**Task statement**
Print nothing but the lines below starting at the line that holds "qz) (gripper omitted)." and ending at the line that holds "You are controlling", including both, each exactly as written.

------------------------

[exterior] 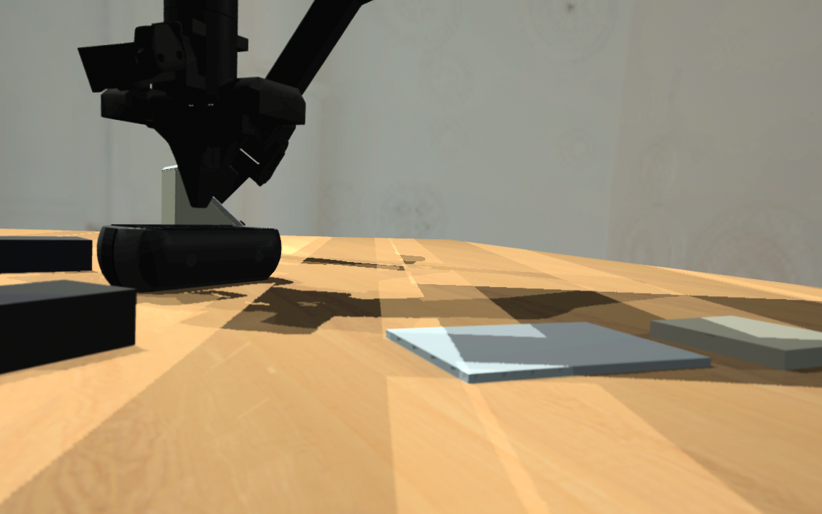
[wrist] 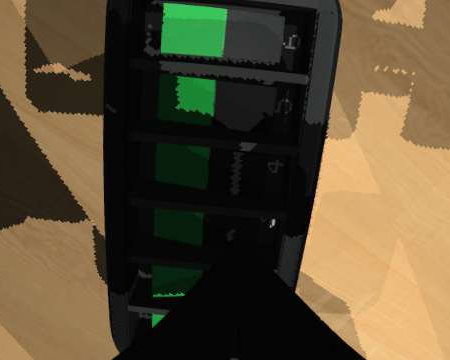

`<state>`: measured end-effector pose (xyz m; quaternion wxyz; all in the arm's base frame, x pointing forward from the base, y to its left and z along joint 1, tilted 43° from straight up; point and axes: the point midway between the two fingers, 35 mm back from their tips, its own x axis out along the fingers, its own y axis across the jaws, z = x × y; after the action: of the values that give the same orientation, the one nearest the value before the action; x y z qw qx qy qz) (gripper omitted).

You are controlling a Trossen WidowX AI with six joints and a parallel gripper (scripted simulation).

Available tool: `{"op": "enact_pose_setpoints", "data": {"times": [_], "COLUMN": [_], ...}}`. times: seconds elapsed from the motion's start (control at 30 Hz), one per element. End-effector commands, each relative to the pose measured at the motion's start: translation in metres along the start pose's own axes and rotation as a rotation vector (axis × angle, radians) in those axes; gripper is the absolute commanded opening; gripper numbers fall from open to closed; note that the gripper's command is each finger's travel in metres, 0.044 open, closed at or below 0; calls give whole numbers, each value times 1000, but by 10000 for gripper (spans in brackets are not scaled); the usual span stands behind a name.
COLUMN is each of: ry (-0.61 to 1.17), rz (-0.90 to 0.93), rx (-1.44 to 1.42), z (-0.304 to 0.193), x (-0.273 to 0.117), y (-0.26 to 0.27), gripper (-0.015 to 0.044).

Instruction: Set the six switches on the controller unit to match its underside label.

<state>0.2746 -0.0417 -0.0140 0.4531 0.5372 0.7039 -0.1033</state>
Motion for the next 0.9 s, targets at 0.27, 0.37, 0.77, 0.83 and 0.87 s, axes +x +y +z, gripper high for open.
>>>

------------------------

**Task answer**
`<state>`: measured end-effector pose (xyz m; quaternion wxyz; all in the arm's base frame, x pointing forward from the base, y to its left and z along joint 1, tilted 43° from straight up; point and axes: the point midway between the two fingers, 35 mm back from their tips, its own x axis out along the fingers, its own y axis across the jaws, z = x × y; after the action: of the values that give the same orientation, the one nearest the value before the action; x y z qw qx qy qz) (gripper omitted).

You are controlling a Trossen WidowX AI with six joints and a parallel gripper (scripted simulation).

For this exercise, nothing more is required.